Pendekatan kesejahteraan mengalami resistensi karena soal Papua masih menggunakan pendekatan keamanan. Terdapat  kontradiksi, Presiden melakukan pendekatan pembangunan  berorientasi kesejahteraan pada satu pihak  tapi dilain pihak  masih mengandalkan pendekatan keamanan untuk menumpas pemberontak KST.

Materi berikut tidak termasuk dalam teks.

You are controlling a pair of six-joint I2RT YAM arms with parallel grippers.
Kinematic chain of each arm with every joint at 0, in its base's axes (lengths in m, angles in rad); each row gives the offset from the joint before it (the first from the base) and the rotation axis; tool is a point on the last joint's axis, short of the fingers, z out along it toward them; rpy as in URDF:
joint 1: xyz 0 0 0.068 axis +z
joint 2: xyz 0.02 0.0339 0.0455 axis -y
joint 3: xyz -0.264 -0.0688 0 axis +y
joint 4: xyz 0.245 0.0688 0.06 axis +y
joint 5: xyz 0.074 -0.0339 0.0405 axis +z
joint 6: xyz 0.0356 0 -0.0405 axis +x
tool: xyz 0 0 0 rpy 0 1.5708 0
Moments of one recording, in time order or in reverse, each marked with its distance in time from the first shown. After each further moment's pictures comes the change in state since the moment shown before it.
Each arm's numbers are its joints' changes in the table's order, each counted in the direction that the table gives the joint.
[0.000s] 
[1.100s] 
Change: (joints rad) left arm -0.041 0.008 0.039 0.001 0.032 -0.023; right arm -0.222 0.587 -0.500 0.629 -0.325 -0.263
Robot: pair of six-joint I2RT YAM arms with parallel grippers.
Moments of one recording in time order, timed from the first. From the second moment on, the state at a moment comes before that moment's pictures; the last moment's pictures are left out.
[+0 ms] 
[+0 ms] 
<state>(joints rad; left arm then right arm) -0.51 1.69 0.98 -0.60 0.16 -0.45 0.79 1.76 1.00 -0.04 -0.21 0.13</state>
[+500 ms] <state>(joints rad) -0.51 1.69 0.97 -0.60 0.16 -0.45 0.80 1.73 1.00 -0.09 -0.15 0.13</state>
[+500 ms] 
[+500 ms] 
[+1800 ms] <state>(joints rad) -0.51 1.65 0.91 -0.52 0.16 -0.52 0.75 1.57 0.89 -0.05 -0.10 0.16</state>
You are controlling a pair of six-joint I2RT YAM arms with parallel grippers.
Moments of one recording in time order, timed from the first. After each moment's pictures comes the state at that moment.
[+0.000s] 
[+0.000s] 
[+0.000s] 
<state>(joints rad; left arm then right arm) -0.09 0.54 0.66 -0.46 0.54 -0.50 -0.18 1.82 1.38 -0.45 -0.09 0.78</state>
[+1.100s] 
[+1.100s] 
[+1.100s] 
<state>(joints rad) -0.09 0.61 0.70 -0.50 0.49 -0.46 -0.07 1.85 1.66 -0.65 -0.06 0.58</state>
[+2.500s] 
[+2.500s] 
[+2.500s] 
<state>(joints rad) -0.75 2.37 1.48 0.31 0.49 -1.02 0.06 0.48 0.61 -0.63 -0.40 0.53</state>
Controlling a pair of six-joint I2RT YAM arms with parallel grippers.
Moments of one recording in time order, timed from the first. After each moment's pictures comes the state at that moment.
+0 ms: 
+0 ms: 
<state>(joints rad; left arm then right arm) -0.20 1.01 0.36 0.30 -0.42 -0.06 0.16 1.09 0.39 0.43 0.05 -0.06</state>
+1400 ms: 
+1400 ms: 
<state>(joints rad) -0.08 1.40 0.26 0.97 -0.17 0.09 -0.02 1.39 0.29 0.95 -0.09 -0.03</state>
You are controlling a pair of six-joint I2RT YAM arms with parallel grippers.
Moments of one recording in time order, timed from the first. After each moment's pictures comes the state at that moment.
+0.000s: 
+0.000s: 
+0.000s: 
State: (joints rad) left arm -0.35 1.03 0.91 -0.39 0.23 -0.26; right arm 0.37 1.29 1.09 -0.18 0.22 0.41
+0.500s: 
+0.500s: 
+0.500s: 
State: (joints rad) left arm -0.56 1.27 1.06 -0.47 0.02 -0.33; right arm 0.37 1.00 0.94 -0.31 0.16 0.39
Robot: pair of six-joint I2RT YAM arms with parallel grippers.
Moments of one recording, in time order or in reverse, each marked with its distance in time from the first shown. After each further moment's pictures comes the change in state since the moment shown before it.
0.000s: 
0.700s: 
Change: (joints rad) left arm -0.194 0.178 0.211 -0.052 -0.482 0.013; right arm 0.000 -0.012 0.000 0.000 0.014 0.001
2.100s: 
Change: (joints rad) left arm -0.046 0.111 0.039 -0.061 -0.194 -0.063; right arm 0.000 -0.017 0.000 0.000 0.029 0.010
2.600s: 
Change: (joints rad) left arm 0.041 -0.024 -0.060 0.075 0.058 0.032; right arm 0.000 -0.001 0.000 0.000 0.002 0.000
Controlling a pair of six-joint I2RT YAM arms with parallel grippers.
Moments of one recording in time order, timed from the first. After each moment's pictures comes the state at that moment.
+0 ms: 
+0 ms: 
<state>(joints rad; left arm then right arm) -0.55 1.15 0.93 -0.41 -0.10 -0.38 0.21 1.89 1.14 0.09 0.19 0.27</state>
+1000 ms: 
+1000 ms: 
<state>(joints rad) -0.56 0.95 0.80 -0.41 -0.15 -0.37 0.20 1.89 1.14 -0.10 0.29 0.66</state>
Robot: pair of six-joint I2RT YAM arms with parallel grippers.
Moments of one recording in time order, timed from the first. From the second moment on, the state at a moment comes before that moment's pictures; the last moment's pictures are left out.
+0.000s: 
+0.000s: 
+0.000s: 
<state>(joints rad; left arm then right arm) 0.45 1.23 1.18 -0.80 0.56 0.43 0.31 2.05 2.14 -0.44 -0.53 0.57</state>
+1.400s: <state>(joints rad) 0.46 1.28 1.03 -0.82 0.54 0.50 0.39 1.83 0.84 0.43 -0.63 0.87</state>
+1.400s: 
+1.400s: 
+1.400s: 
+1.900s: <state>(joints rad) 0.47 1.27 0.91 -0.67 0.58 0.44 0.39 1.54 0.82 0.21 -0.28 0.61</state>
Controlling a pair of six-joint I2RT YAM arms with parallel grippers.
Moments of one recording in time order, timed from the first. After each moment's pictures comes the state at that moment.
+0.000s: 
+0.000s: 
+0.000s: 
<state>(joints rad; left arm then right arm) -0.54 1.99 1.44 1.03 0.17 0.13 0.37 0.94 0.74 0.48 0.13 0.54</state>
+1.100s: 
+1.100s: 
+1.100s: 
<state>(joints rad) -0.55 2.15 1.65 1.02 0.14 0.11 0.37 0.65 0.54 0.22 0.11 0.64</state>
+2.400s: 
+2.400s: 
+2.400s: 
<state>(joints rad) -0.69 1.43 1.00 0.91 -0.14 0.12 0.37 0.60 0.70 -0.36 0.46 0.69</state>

Menurut pendapat saya selama pendekatan keamanan masih dominan dan tak ada kompromi dan dialog interaktif dengan berbagai kalangan dan sebutan KST tidak ditinjau maka  selama itu ada dua hal  pertama, bahwa pendekatan pembangunan yang berfokus pada peningkatan kesejahteraan yang telah dirancang tak pernah akan berhasil dihati dan pikiran  masyarakat Papua. Kedua, sudah saatnya Pemerintah  mesti mengakhiri  pendekatan keamanan dan berinisiatif melakukan upaya politik seperti tesis  Ted Robert Gurr untuk menyelesaikan konflik bersenjata di Papua. Itulah usulan saya kepada Panglima TNI yang baru Jenderal Andika Perkasa. Menyelesaikan pertempuran tanpa peperangan.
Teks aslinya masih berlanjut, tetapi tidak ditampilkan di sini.